Я вздрогнул. Насколько она подурнела внешне, настолько прекрасным оставался ее голос, ничуть не тронутый болезнью. Нежный, мягкий, бархатистый, голос той красивой и полной жизни мамы из детства. Я подошел к ней и, нагнувшись, поцеловал пергаментный лоб, почувствовав под губами сухую и горячую кожу, затем помог отцу усадить ее. Он тут же поправил съехавшую накидку и подоткнул ее под сложенными руками матери. Она даже не обратила на это внимания, полностью сосредоточившись на мне.
– Я так рада, что ты приехал. Думала, что уже не увижу тебя.
– Почему вы не сообщили раньше?
Мать переглянулась с отцом.
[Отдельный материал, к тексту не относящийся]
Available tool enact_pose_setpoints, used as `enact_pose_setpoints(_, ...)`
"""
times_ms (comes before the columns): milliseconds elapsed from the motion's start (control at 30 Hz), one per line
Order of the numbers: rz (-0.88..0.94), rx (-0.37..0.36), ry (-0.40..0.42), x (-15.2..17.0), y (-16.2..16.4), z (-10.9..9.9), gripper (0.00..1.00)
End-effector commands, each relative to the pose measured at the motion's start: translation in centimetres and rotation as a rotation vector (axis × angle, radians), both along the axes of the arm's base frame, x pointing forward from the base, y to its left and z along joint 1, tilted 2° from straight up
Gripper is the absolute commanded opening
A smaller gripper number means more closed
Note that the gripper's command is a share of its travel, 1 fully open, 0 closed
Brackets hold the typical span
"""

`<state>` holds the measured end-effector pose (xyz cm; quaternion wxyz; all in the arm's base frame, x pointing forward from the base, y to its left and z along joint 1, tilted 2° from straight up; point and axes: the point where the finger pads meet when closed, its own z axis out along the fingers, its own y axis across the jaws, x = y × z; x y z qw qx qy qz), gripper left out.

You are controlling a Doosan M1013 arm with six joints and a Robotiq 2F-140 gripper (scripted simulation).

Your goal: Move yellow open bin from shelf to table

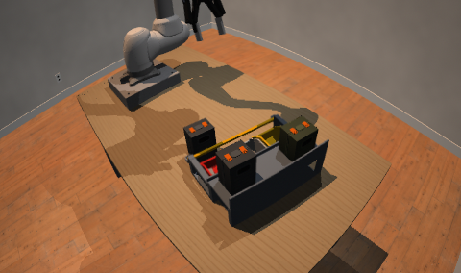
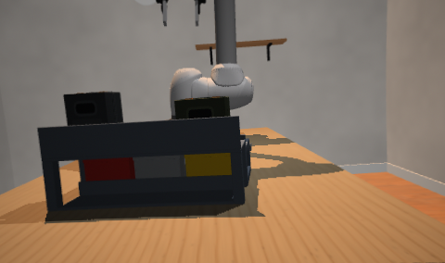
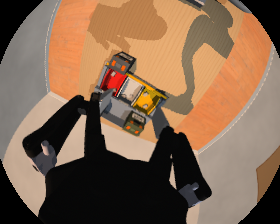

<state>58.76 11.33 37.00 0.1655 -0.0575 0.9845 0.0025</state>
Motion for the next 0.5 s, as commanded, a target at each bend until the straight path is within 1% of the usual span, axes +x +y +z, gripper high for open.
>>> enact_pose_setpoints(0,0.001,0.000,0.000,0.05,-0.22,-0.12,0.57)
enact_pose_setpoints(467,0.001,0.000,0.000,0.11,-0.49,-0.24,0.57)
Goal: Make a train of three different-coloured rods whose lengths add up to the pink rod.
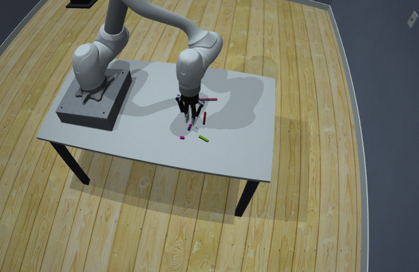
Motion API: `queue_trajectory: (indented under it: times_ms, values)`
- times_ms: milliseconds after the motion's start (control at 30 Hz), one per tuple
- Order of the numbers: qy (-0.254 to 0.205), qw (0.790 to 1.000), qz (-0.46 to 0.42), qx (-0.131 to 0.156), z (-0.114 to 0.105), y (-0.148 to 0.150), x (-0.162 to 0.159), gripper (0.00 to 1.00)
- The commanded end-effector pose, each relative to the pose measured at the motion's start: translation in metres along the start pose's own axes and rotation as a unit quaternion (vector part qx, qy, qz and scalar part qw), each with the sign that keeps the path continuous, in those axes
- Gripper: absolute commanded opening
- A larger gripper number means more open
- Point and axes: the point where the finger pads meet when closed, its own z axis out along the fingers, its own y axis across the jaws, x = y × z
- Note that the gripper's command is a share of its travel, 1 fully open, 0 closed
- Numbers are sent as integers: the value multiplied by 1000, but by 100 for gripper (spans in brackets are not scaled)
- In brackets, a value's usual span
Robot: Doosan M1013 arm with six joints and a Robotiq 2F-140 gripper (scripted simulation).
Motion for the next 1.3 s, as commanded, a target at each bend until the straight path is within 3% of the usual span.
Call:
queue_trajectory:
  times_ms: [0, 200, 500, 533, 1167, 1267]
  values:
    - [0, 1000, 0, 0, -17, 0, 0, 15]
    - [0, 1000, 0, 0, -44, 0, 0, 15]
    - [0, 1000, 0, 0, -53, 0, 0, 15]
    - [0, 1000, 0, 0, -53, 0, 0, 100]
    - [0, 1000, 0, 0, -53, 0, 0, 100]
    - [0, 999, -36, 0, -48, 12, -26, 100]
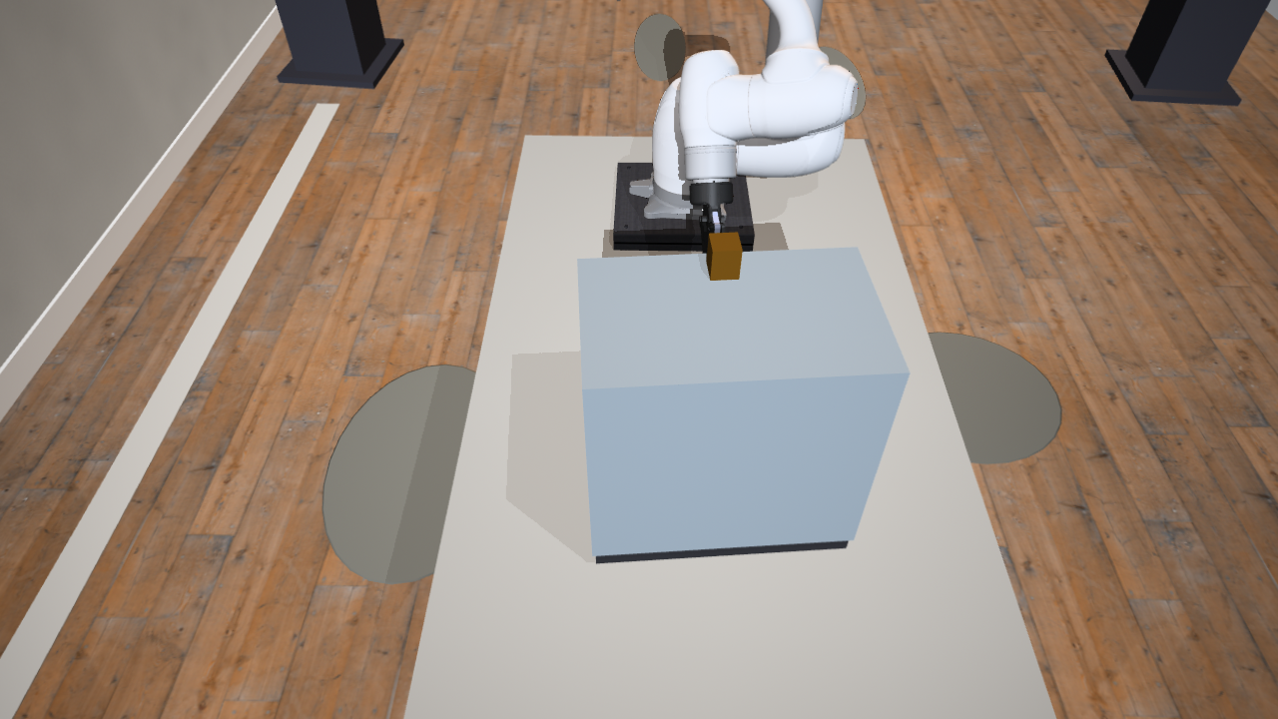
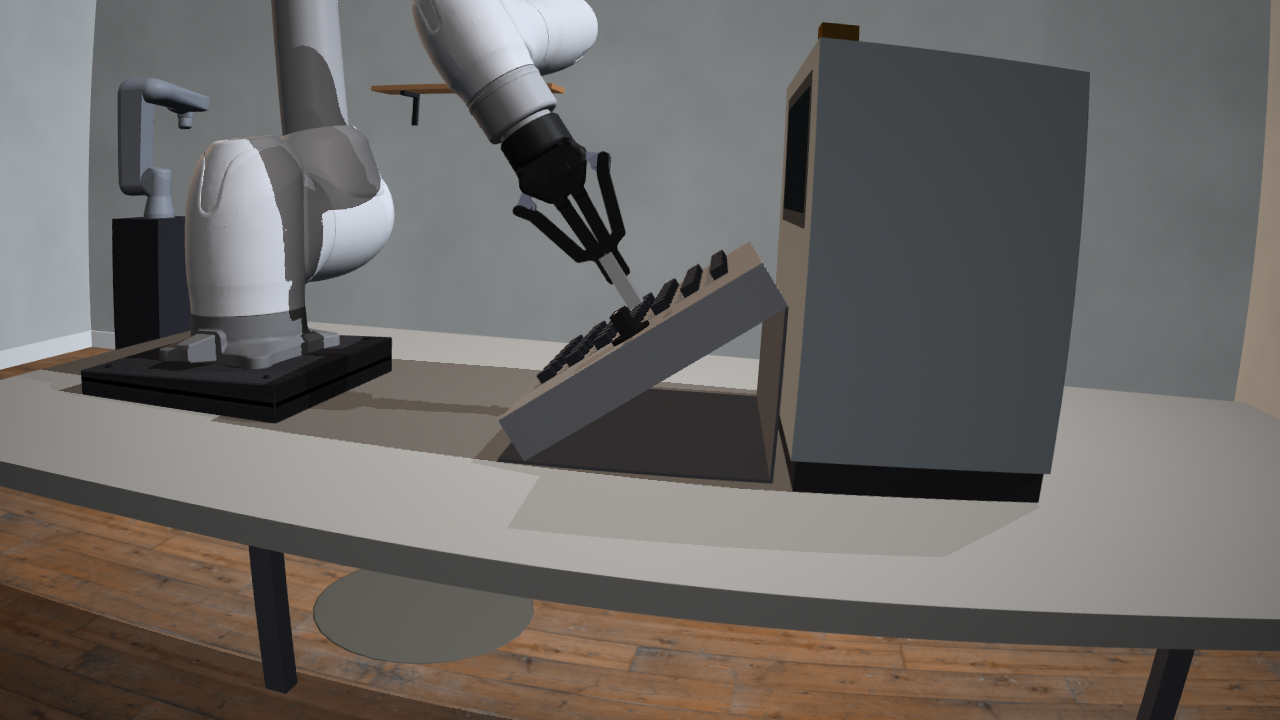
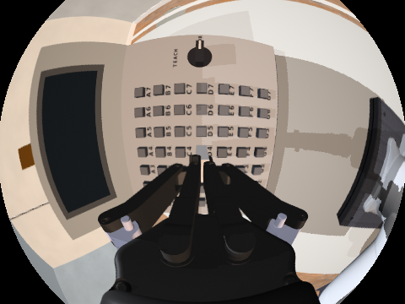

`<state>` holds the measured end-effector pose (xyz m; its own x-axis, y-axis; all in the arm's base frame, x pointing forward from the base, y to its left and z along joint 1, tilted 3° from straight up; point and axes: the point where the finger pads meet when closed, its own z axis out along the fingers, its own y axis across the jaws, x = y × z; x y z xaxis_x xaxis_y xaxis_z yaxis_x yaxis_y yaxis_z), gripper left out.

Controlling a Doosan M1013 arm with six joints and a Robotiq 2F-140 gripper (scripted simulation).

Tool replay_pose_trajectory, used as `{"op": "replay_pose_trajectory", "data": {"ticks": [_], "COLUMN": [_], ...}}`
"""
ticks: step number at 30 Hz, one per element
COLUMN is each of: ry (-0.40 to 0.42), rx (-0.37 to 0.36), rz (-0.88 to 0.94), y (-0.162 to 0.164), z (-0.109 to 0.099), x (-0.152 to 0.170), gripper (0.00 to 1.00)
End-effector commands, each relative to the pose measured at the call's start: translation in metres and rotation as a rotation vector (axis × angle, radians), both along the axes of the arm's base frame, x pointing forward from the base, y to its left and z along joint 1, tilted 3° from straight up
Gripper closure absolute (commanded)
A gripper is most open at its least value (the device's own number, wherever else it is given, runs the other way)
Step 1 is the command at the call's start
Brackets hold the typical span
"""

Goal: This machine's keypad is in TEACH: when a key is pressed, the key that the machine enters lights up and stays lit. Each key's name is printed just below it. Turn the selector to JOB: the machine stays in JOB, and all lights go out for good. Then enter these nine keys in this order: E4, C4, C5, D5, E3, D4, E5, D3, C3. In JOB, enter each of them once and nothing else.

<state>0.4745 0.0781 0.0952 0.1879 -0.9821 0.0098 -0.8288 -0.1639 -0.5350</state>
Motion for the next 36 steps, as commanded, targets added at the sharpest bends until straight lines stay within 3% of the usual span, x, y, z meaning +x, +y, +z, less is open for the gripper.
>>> {"op": "replay_pose_trajectory", "data": {"ticks": [1, 27, 36], "ry": [0.001, 0.001, 0.001], "rx": [0.0, 0.0, 0.0], "rz": [0.0, 0.0, 0.0], "y": [0.0, -0.003, -0.026], "z": [0.005, 0.024, 0.039], "x": [-0.003, -0.014, 0.015], "gripper": [1.0, 1.0, 1.0]}}
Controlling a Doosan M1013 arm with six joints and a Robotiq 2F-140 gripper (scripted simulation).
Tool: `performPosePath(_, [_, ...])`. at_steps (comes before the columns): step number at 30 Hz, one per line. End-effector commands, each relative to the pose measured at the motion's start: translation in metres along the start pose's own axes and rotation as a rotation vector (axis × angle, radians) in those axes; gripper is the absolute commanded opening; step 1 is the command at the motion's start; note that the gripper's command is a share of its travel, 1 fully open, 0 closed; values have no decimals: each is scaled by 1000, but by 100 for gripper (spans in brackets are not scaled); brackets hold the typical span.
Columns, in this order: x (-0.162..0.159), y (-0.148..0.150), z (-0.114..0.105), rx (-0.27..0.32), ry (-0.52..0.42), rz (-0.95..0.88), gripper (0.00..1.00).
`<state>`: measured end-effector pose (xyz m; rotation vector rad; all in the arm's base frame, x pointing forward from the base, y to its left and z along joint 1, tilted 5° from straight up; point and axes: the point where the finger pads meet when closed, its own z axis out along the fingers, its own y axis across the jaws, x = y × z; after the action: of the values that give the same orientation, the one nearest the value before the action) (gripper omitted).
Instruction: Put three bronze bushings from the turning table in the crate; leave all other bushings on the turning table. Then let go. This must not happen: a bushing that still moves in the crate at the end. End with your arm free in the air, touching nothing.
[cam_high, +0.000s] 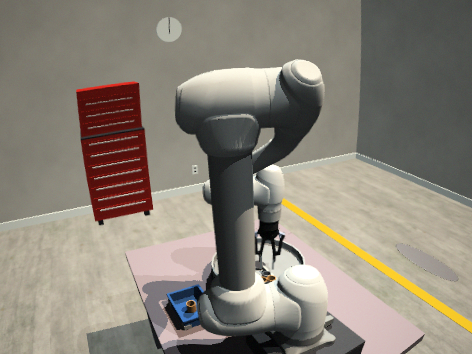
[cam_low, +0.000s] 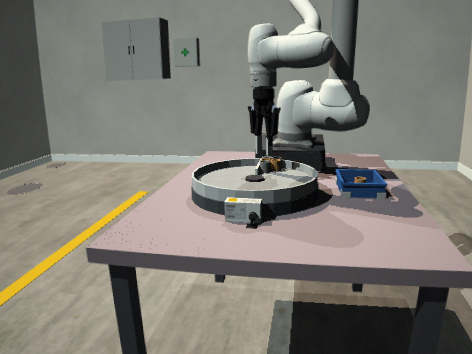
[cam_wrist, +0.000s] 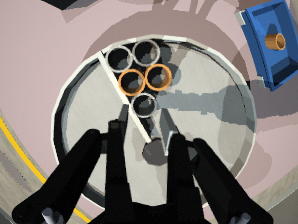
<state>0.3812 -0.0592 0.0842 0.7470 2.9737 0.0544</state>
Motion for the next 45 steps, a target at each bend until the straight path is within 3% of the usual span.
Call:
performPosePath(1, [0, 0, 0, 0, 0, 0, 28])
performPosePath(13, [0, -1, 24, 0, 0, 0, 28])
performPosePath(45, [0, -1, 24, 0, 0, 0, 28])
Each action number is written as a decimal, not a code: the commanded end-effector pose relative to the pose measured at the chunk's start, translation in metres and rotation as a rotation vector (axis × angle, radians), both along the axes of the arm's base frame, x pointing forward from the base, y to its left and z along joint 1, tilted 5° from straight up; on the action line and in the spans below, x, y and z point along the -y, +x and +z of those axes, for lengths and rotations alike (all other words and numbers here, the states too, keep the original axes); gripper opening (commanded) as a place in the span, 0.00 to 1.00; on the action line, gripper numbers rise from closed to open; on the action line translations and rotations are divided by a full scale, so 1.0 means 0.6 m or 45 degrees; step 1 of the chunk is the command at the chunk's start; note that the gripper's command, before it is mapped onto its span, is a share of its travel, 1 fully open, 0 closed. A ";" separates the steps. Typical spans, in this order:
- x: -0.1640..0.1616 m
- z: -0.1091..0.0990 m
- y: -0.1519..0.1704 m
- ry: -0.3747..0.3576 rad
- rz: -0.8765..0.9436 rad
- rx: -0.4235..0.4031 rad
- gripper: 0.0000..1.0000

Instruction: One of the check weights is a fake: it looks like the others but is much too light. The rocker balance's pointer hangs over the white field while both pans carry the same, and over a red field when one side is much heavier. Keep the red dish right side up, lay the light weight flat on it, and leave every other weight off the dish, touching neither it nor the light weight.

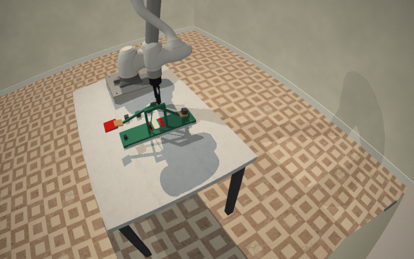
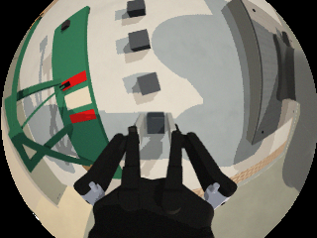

Он тут же отвернулся к шкафу и начал доставать тарелки.
– Мы не хотели тебя волновать. Ильза писала, что ты много работаешь и у тебя почти нет свободного времени.
– Стоило сообщить, – произнес я.
Ужинали мы молча, лишь изредка мать поглядывала на меня. Она практически ничего не съела: поковырялась в капусте, смочила пару кусочков хлебного мякиша в соусе и с трудом пережевала. К мясу она не притронулась, несмотря на то что отец положил ей совсем небольшой кусок, предварительно нарезав и его.
– Ильза писала, что ты на хорошем счету у руководства, сынок, – собравшись с силами, проговорила мать, когда отец убрал ее тарелку.
– Все… все хорошо, служба идет своим чередом, – ответил я.
– И у отца все пошло на лад, его повысили. – Она с гордостью посмотрела на мужа.
Я удивленно перевел на него взгляд, но он отрицательно покачал головой.
– Герти, старушка, сколько раз я тебе говорил, это не повышение в должности. Меня просто направили в Союз[81]
для повышения квалификации.Я удивился еще больше.
– Ты ведь избегал подобных организаций.
К моему разочарованию, отец не стал этого отрицать.